在现代生物技术的整个体系中,“克隆人是目前争议最大、波及范围最广的一项生物技术”{19}。由于克隆人的出现将极有可能从根本上改变人类自然的生存繁衍方式,并会对人类传统的生命伦理观念带来毁灭性冲击,因此,动用刑法的力量对生殖性克隆人加以规范,便成为各个国家或地区乃至整个国际社会在发展生命科学技术过程中均须仔细权衡和认真考量的一个基本问题。在此背景下,一大批旨在禁止人类自我克隆技术研究与应用的立法开始出现,它们在保障基因技术健康发展方面发挥了不可抹杀的重要作用。而从比较法学的角度来看,分析这些立法,对于探究我国刑法应对人体克隆技术所带来的挑战,完善我国克隆技术的刑法防范策略,无疑具有不言自明的重要意义。

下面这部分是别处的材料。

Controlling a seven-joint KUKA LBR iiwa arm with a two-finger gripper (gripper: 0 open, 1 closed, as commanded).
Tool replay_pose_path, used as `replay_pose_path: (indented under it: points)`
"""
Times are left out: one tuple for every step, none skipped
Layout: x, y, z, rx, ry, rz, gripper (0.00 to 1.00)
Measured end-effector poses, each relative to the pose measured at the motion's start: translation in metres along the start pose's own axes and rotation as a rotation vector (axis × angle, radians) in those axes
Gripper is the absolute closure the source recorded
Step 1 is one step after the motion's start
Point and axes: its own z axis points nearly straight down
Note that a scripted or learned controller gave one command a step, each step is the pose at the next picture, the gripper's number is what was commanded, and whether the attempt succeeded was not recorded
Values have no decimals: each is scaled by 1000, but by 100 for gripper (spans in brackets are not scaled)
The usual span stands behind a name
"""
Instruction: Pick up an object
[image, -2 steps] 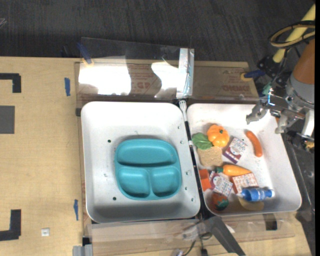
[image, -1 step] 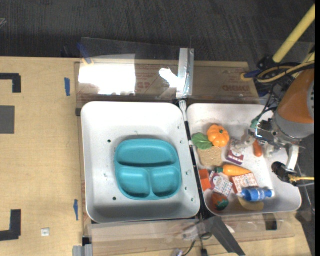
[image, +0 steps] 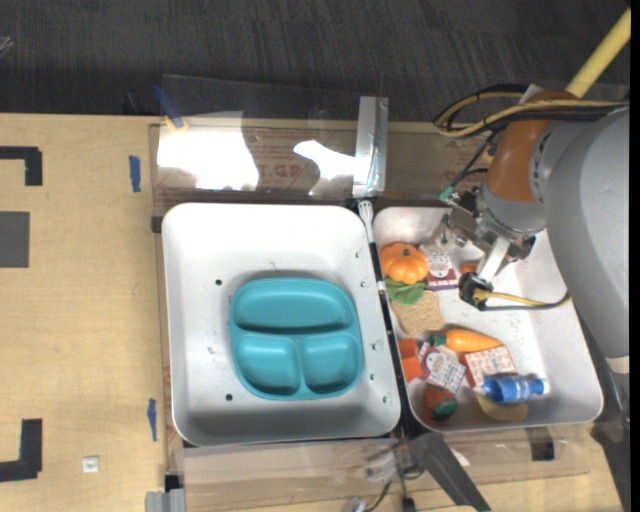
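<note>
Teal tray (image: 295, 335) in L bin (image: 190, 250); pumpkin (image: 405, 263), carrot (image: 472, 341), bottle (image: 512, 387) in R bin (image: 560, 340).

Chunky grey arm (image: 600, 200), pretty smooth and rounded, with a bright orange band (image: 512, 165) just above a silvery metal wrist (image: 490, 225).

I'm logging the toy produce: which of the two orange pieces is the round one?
The pumpkin, squat and round, farther up the right bin; the carrot lies lower down, long and tapered.
</note>
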Motion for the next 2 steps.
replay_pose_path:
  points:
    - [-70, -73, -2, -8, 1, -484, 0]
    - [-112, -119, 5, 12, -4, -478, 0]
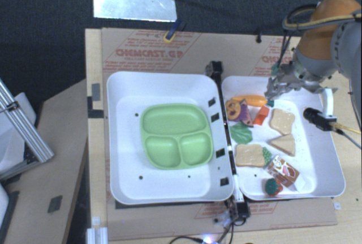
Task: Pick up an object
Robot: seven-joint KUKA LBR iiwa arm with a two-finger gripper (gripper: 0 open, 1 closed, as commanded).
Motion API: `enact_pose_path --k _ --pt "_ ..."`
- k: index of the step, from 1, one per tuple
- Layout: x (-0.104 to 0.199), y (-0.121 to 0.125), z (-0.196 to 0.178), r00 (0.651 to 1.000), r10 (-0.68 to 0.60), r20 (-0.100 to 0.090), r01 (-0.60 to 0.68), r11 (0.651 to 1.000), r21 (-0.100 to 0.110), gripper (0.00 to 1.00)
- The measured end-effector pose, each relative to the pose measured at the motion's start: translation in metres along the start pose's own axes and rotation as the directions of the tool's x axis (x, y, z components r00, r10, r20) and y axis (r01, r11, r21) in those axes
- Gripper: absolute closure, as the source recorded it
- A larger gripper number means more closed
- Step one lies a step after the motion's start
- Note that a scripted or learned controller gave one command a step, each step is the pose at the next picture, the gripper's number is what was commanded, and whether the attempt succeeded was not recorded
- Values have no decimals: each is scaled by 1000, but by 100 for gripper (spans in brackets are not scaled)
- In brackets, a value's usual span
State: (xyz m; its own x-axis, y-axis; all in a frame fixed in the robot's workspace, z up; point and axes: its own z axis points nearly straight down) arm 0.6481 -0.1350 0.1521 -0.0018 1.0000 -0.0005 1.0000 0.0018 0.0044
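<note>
Nearest the camera, at the front edge of the right bin [334, 180], a small green-and-red toy [273, 186] is lying beside a red-and-white patterned packet [283, 172]. Behind them three toast-like slices are sitting: one square slice [249, 154] near the divider, a wedge [283, 144] to its right, and another square slice [281, 121] further back. A green leaf-shaped piece [241, 134] is resting against the divider side, and at the far-left corner of this bin a cluster is crowding together: an orange carrot-like piece [253, 100], a yellow-and-purple toy [237, 109] and a small red block [261, 116], all touching or nearly so.

The left bin [121, 141] is carrying a green three-compartment tray [176, 135] in its middle.

The tool [272, 91] is hanging at the far edge of the right bin, just beside the carrot-like piece; I cannot tell how it is set, and nothing is visibly between its tips.

Judging from this, the crowding is the main risk: a descent here is likely landing on several touching pieces at once, so the tips may be pushing the carrot-like piece aside or pinching an edge that slips. The bin's back wall is also close, and may be blocking one side of a grasp.
</note>
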Motion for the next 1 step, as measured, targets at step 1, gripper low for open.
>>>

首先,就国际层面来看,尽管人们对克隆人的法律后果在理论上还存在诸多争议,但在实践中,有关国际组织及各国在生殖性克隆人这一问题上的立场却是非常明确的,即对生殖性克隆人基本上都持否定态度,反对甚至明文禁止生殖性克隆人。1997年11月12日,联合国教科文组织在巴黎通过的指导基因研究的道德准则性文件《世界人类基因组与人权宣言》中,就要求禁止克隆人等“损害人类权利和尊严的科研行为”。而在日内瓦举行的第55届世界卫生大会也通过决议指出,运用无性繁殖技术复制人类“违背人的尊严和道德,因而必须严格禁止”。世界卫生组织表示,利用克隆技术复制人在伦理上是不能接受的,这种试验违背医学要保护人类尊严和从遗传角度保证人类安全的基本准则。1998年1月12日,法国、丹麦、芬兰等19个欧洲国家在巴黎签署了《禁止克隆人协议》,规定禁止用任何技术创造与任何生者或死者基因相同的人{8}345。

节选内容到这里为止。